What kinds of ways do these people come into your life?
_Posted via Mobile Device_


----------



## lantern (Feb 15, 2010)

Well if I was using my past relationships then the first two were from meeting online and then were friends with, the last one was a friend of a friend - met at a bar.

Short crushes - men who have met in person, some men who I haven't met (from here) and no I'm not saying who they are lol.


----------



## Miraji (Mar 12, 2010)

my longest relationship was for one year and the longest period i was single in was three years


----------



## pinkrasputin (Apr 13, 2009)

I went a a whole year of being single.
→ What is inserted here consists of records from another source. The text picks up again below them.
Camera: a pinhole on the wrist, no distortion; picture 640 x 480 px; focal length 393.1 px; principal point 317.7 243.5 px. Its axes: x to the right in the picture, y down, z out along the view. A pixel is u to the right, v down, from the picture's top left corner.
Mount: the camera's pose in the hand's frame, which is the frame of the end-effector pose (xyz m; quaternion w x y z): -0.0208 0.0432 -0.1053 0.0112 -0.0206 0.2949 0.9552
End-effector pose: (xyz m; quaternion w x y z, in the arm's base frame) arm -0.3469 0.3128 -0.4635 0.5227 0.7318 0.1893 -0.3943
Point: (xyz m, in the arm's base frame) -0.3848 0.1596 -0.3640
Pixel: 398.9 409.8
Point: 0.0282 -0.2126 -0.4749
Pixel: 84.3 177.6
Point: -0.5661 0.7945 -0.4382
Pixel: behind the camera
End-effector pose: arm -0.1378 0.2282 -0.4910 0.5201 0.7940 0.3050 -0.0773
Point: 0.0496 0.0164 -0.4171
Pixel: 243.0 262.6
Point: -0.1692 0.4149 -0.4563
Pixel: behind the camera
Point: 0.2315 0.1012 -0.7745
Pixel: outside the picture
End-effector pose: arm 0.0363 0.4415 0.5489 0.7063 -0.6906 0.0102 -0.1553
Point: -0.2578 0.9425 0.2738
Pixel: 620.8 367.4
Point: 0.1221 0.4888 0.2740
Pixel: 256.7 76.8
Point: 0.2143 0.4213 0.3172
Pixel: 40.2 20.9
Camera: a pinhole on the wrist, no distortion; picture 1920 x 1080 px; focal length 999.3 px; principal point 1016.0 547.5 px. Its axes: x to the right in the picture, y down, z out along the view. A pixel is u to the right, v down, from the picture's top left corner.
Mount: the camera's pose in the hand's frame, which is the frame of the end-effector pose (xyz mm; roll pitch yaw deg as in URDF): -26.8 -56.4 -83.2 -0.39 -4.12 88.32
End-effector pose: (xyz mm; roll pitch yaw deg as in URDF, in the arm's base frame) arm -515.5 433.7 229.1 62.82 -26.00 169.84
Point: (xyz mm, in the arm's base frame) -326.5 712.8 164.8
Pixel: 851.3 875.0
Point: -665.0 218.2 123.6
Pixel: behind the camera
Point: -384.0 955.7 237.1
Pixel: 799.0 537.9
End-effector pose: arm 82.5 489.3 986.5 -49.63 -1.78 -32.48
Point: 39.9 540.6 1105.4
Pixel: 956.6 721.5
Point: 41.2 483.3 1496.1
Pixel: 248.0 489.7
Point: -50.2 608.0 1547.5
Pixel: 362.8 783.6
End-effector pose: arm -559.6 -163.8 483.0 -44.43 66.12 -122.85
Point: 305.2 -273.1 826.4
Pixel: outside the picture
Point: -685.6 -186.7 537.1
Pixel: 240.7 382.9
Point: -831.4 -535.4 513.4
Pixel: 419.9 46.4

It was in 1995. The same year I did my first marathon.Hmm..don't know if that means something..
_Posted via Mobile Device_


----------



## skycloud86 (Jul 15, 2009)

I've been single for 24 years or 8,823 days to be more precise.:tongue:

Seriously, I've never been in a relationship - never really tried to get into one.


----------



## Daimai (Feb 14, 2010)

16 years and still counting.


----------



## OrangeAppled (Jun 26, 2009)

26 years, 3 months, 28 days, 11 hours, 9 minutes, 35 seconds, and counting....


----------



## OrangeAppled (Jun 26, 2009)

Daimai said:


> 16 years and still counting.


Crap, you posted first :crazy:


In reality, I've only been dating since I was about 20, and I've never had a long term relationship (or anyone I'd call a boyfriend), so I guess you could say I've been single for 6 years. I haven't been on a date in almost a year now. But really, my first post is accurate :tongue:.


----------



## Stolen (Apr 5, 2010)

Two months shy of 21 years.


----------



## Deja Vu (Dec 26, 2009)

No long term relationships.
_Posted via Mobile Device_


----------